### WHAT YOU HAVE TO DO
Beginning with the line that contains "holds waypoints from" in the material below, print each line exactly until the line that contains "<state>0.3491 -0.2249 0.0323" has been printed, then stop.

[THE DATA Boundary: Start]

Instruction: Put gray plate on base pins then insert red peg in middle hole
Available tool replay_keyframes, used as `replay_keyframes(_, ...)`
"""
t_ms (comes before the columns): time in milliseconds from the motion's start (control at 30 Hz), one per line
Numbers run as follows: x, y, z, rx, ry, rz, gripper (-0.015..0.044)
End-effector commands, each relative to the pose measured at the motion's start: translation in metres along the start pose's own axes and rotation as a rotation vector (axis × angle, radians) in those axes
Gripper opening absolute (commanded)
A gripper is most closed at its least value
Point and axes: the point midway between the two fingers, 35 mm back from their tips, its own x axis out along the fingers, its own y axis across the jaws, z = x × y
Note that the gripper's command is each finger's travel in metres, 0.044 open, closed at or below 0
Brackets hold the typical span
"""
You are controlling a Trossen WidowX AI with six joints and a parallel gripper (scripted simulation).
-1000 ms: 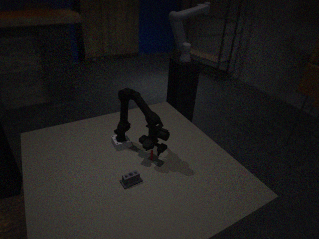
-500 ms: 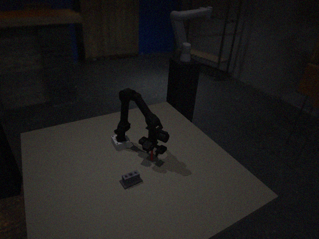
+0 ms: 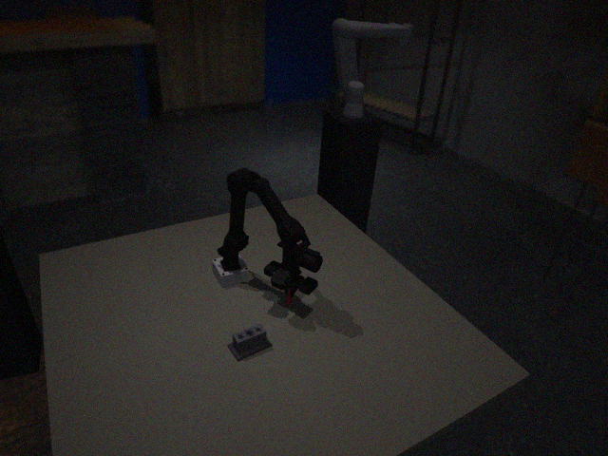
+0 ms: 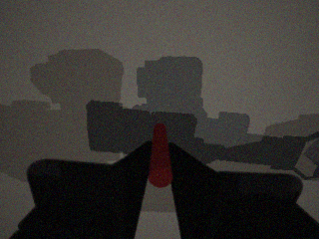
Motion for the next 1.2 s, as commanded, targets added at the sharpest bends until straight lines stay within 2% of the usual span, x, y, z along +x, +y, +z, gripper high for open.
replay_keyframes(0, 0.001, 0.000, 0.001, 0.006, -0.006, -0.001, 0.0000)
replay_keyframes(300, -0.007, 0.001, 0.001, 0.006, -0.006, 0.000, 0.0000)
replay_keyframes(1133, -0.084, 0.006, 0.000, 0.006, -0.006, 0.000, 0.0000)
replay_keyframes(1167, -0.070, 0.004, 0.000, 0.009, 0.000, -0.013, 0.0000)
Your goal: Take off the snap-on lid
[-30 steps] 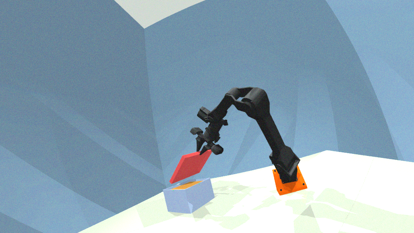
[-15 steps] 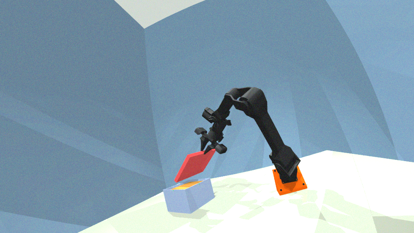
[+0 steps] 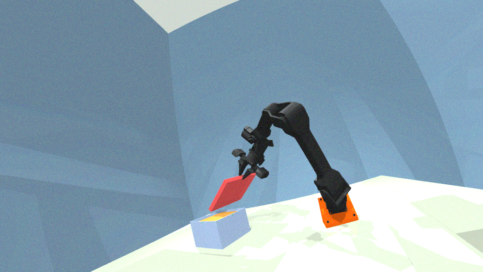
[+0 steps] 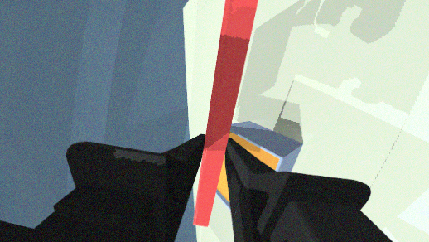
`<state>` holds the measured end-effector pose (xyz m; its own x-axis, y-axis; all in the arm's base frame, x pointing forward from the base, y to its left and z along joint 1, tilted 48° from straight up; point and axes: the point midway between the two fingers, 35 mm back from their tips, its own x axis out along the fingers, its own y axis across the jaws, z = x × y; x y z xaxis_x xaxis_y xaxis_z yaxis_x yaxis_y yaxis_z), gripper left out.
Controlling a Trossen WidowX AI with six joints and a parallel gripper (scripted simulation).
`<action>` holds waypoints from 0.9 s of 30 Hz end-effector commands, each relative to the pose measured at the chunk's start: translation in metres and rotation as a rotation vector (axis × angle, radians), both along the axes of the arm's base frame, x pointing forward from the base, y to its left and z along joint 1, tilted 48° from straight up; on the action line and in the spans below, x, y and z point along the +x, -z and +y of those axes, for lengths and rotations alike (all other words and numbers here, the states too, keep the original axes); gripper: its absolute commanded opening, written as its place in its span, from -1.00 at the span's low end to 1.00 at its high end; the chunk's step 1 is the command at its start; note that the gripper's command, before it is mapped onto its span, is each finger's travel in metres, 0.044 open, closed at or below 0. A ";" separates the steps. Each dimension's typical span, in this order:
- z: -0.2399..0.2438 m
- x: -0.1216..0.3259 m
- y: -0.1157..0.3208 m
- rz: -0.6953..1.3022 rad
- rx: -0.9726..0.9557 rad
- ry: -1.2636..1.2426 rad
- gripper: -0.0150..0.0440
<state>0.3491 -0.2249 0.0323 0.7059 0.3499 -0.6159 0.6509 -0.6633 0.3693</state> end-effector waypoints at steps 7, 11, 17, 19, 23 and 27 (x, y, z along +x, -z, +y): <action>-0.015 -0.007 0.012 -0.008 -0.002 0.000 -0.49; -0.020 -0.010 0.018 -0.008 -0.003 0.000 -0.49; -0.028 -0.015 0.025 -0.008 -0.004 0.000 -0.49; -0.031 -0.016 0.028 -0.008 -0.004 0.000 -0.49; -0.036 -0.020 0.033 -0.008 -0.005 0.000 -0.49; -0.041 -0.023 0.039 -0.008 -0.005 0.000 -0.49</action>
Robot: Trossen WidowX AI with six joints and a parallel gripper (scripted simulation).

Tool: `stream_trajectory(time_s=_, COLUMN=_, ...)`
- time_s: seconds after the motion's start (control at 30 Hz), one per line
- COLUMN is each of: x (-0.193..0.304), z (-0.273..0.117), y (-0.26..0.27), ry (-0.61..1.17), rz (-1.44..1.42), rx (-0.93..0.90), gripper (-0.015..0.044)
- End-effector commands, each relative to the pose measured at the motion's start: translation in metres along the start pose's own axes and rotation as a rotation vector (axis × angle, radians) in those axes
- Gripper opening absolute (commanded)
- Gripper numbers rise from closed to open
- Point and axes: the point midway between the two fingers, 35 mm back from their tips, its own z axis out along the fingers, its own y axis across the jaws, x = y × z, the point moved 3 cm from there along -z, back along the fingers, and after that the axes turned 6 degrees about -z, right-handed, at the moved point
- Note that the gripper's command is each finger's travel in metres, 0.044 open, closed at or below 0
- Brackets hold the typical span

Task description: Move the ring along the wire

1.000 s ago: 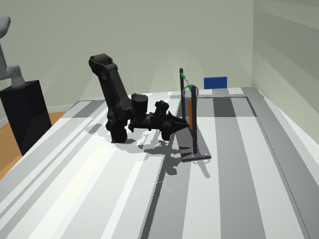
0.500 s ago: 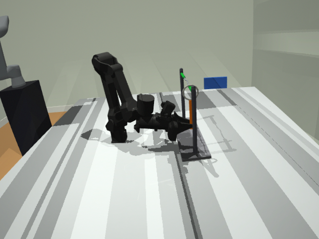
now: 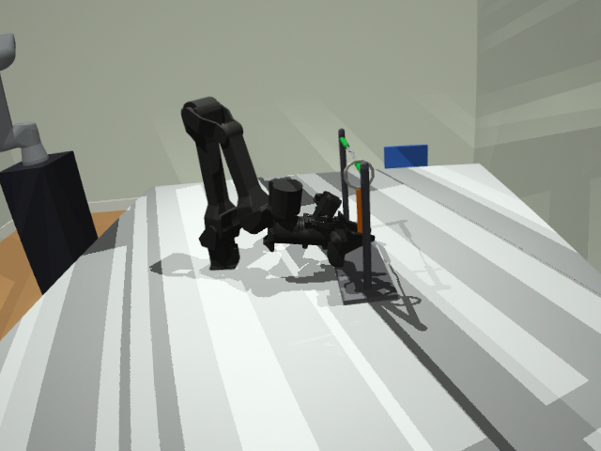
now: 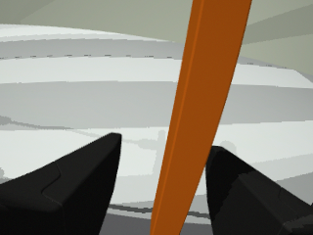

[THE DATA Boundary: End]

### EXERCISE RESULT
`<action>` holds waypoints from 0.9 s of 30 Hz end-effector commands, each relative to the pose measured at the chunk's start: translation in metres and rotation as a rotation vector (axis × angle, radians), both along the axes of the arm's base frame, x pointing forward from the base, y to its left and z along joint 1, tilted 48° from straight up; on the action line and in the spans below, x, y and z point along the +x, -z and +y of those axes, for lengths and rotations alike (all other words and numbers here, the states too, keep the original axes); gripper: its absolute commanded opening, written as its place in its span, from -1.00 at the span's low end to 1.00 at its high end; the chunk's step 1 is the command at its start; note that the gripper's command, before it is mapped onto its span, is each finger's travel in metres, 0.044 open, closed at or below 0. A ";" separates the steps. Each dimension's typical span, in this order:
- z: -0.2399..0.2438 m
- x: -0.1216..0.3259 m
- y: -0.1157..0.3208 m
- rz: -0.6953..1.3022 rad
- rx: -0.9726..0.9557 rad
- ry: -1.2636..1.2426 rad
- gripper: -0.0150..0.0440
<state>0.3491 -0.2249 0.0323 0.7059 0.3499 -0.6159 0.6509 -0.6633 0.3693</state> end-effector waypoints at steps 7, 11, 17, 19, 23 and 27 (x, y, z along +x, -z, +y): <action>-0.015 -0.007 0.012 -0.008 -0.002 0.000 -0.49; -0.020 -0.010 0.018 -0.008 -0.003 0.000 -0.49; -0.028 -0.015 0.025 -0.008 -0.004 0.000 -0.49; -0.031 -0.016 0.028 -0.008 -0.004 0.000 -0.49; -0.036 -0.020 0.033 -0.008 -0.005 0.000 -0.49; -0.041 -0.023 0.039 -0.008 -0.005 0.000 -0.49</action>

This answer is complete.